This project taken up in earnest beginning August 24, 2022 after studying the Nyuzi core by Jeff Bush.
- 32 bit data path
- 8 vector lanes (parameterized), with lane masking capability
- 4 threads of execution (parameterized)
- 64 registers per thread
- unified floating-point and integer register file
- fixed 40 bit instructions
- fused floating-point multiply and add instruction
This core does not use any results forwarding. Instead results forwarding is avoided by using multiple threads of execution.
The author wanted to apply a slightly different ISA to a Nyuzi style pipeline. This meant a large number of changes to the instruction decoder and some changes to the front end to support immediate postfixes. To date the author has decided to roll his own core rather than modify the Nyuzi.
The rfPhoenix supports operations using requiring three register read ports whereas Nyuzi supports only two. Supporting three ports adds pressure to increase the size of instructions, consequently rfPhoenix has 40-bit instructions compared to Nyuzi's 32.
rfPhoenix has a 64-entry register file. The register spec needs an extra bit per register specified then. This also increases the pressure to use a wider instruction format. There is minimal benefit to scalar operations for increasing the register file to 64 entries instead of 32. There may be somewhat more benefit for vector operations.
The rfPhoenix uses fused compare-and-branch instructions whereas the Nyuzi uses a branch zero-non zero approach. The fused compare and branch helps make up some of the loss of code density for a wider instruction since it eliminates compares from the instruction stream.
rfPhoenix uses postfix immediate extensions to extend immediate constants. Nyuzi uses separate load hi instructions and additional registers. rfPhoenix's postfixes help increase code density and do not require using additional registers. The postfix immediate can also be applied to a wide range of instructions. The instruction and postfix are read as a single unit.
Instruction cache misses do not stall other threads from proceeding. Only the thread that missed stalls until the cache is loaded.
Floating point operations are now fully pipelined. The FMA requires eight clock cycles to perform. Some out-of-order execution of instructions is supported. Instructions for a particular thread will be performed in-order. However between threads instructions may execute out of order with respect to the order they were queued.
The register file contains 1024 32-bit registers to support 64 registers for 16 threads. Since there are that many vector register which are 512-bits in size, the register file is quite large. It consumes about 100 block rams. The author wanted a design supporting more than the usual 32 registers. The author would have preferred 128 registers but there is no easy way to encode that many in the ISA and still keep instructions a reasonable size.
The author would say the registers are general purpose in nature but the typical ABI specifies specific register usages. The first 32 registers are general purpose, the remaining registers have an assortment of uses including vector mask registers, alternate stack pointers, and link registers. These other registers are implemented as part of the general register file so that existing instructions may be applied to them. In a pinch vector mask registers may be used as general purpose registers. There are also eight registers with unassigned usage. They may be used for floating-point for instance.

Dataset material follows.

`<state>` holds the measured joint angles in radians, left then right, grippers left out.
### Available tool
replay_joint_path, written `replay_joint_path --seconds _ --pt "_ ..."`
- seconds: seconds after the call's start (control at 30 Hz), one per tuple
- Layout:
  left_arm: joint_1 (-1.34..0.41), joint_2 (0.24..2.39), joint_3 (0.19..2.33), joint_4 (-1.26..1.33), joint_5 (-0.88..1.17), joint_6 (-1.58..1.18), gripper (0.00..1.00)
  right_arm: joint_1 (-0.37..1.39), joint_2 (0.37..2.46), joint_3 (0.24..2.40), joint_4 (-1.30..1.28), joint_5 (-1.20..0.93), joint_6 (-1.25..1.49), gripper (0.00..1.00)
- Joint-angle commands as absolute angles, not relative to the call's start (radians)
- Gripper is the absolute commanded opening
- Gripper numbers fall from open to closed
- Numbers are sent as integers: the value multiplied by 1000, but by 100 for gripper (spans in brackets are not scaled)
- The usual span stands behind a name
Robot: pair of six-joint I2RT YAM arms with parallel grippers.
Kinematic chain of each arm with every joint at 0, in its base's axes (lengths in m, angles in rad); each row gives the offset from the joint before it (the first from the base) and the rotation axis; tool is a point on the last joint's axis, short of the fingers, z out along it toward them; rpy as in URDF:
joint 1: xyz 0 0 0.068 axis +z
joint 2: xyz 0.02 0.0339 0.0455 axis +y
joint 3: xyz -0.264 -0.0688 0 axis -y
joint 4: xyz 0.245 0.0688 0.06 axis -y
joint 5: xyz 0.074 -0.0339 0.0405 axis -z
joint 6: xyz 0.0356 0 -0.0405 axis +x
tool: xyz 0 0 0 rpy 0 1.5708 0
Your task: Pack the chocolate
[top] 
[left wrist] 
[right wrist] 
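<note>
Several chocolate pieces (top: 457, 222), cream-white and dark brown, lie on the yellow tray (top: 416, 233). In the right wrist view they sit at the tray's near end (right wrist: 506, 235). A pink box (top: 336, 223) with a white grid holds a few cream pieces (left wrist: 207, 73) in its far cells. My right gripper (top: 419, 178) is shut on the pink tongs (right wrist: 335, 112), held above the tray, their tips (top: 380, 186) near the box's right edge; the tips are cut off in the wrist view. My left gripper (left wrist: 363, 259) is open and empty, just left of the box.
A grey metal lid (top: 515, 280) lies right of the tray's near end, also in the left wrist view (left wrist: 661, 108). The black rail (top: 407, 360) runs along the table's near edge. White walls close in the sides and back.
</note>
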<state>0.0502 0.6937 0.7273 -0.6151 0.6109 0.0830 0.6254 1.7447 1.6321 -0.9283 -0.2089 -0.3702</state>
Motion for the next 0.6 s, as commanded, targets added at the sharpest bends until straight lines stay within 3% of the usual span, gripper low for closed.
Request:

Vector mask registers are special in that they may be used to mask vector operations and are specified with a four-bit field in the instruction.
Basic ALU and shift operations are supported. Integer operations have register-register and register-immediate forms.
Fused multiply and add instructions make up most of the floating-point capabilities. Internal to the core, there are no independant add, subtract or multiply operations. FADD, FSUB, and FMUL use the FMA component with values set appropriately. There is no hardware divide operation. There is a reciprocal estimate function accurate to about eight bits. There is also a reciprocal square-root estimate function.
16-bit immediate values are supported directly in instructions. 32-bit immediates are created using an immediate postfix instruction. The postfix instruction may be applied to extend the addressing range of load and store operations.
Register specifications are six bit with an additional bit indicating the use of a vector or scaler register.
Because the instruction format is wide enough to support it, branches use a compare-and-branch approach. Two registers are compared then a branch takes place according to a selected condition. Comparing branches eliminate compares from the instruction stream. It is really a fused instruction operation.
Gathering loads and scattering stores are supported. Gather and scatter operations support only a tetra-byte size. Other load and store operations support byte, wyde and tetra sizes. Loads may automatically sign or zero extend to the machine's width.
Memory operations make use of a 10-bit address space identifier, ASID. Each thread may have its own ASID.
Still in the early stages of development there is little software for the core. There is a version of the vasm assembler that supports some of the instruction set, but it is still under construction.